== Task objective ==
Nothing but an exact reprint of the records is to be returned.

[Records from a data source]
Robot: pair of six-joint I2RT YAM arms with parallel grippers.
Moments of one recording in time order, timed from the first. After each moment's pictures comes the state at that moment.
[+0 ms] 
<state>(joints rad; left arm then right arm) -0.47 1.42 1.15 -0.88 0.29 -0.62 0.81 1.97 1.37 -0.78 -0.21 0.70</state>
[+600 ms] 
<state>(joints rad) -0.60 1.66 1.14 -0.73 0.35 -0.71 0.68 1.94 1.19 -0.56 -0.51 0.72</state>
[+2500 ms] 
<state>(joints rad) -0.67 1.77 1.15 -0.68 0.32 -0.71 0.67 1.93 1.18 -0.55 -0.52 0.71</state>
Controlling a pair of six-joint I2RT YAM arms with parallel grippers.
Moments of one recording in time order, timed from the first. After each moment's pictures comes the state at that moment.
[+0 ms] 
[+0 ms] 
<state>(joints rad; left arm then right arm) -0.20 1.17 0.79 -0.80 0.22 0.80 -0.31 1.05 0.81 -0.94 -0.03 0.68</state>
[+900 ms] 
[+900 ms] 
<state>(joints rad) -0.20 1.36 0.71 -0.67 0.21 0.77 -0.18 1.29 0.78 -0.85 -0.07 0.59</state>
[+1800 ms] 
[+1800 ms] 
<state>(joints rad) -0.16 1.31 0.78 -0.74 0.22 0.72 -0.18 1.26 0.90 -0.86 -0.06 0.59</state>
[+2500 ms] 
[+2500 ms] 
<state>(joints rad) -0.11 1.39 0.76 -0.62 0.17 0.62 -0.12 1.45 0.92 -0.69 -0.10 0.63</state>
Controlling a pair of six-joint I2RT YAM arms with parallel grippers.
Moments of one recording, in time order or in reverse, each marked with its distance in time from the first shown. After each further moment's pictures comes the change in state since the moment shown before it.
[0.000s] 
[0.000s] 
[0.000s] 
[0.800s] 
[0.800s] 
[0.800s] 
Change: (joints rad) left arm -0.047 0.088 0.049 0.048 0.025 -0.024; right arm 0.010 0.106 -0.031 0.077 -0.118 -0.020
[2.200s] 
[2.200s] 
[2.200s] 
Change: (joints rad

== Response area ==
Robot: pair of six-joint I2RT YAM arms with parallel grippers.
Moments of one recording in time order, timed from the first. After each moment's pictures comes the state at that moment.
[+0 ms] 
<state>(joints rad; left arm then right arm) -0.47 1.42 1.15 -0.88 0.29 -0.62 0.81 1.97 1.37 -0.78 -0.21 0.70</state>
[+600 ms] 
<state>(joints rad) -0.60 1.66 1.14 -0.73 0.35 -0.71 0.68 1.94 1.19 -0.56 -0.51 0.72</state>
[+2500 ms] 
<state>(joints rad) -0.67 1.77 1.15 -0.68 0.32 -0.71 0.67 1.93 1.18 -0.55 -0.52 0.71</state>
Controlling a pair of six-joint I2RT YAM arms with parallel grippers.
Moments of one recording in time order, timed from the first. After each moment's pictures comes the state at that moment.
[+0 ms] 
[+0 ms] 
<state>(joints rad; left arm then right arm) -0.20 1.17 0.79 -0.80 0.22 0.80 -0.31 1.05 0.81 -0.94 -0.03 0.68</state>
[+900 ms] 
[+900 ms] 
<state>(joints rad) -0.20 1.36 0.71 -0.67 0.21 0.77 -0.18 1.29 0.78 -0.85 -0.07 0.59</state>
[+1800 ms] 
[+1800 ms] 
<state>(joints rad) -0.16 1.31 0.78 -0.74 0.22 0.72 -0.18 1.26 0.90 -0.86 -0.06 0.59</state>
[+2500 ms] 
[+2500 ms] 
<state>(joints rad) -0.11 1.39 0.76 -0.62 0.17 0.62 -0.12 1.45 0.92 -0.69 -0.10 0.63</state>
Controlling a pair of six-joint I2RT YAM arms with parallel grippers.
Moments of one recording, in time order or in reverse, each marked with its distance in time from the first shown. After each further moment's pictures comes the change in state since the moment shown before it.
[0.000s] 
[0.000s] 
[0.000s] 
[0.800s] 
[0.800s] 
[0.800s] 
Change: (joints rad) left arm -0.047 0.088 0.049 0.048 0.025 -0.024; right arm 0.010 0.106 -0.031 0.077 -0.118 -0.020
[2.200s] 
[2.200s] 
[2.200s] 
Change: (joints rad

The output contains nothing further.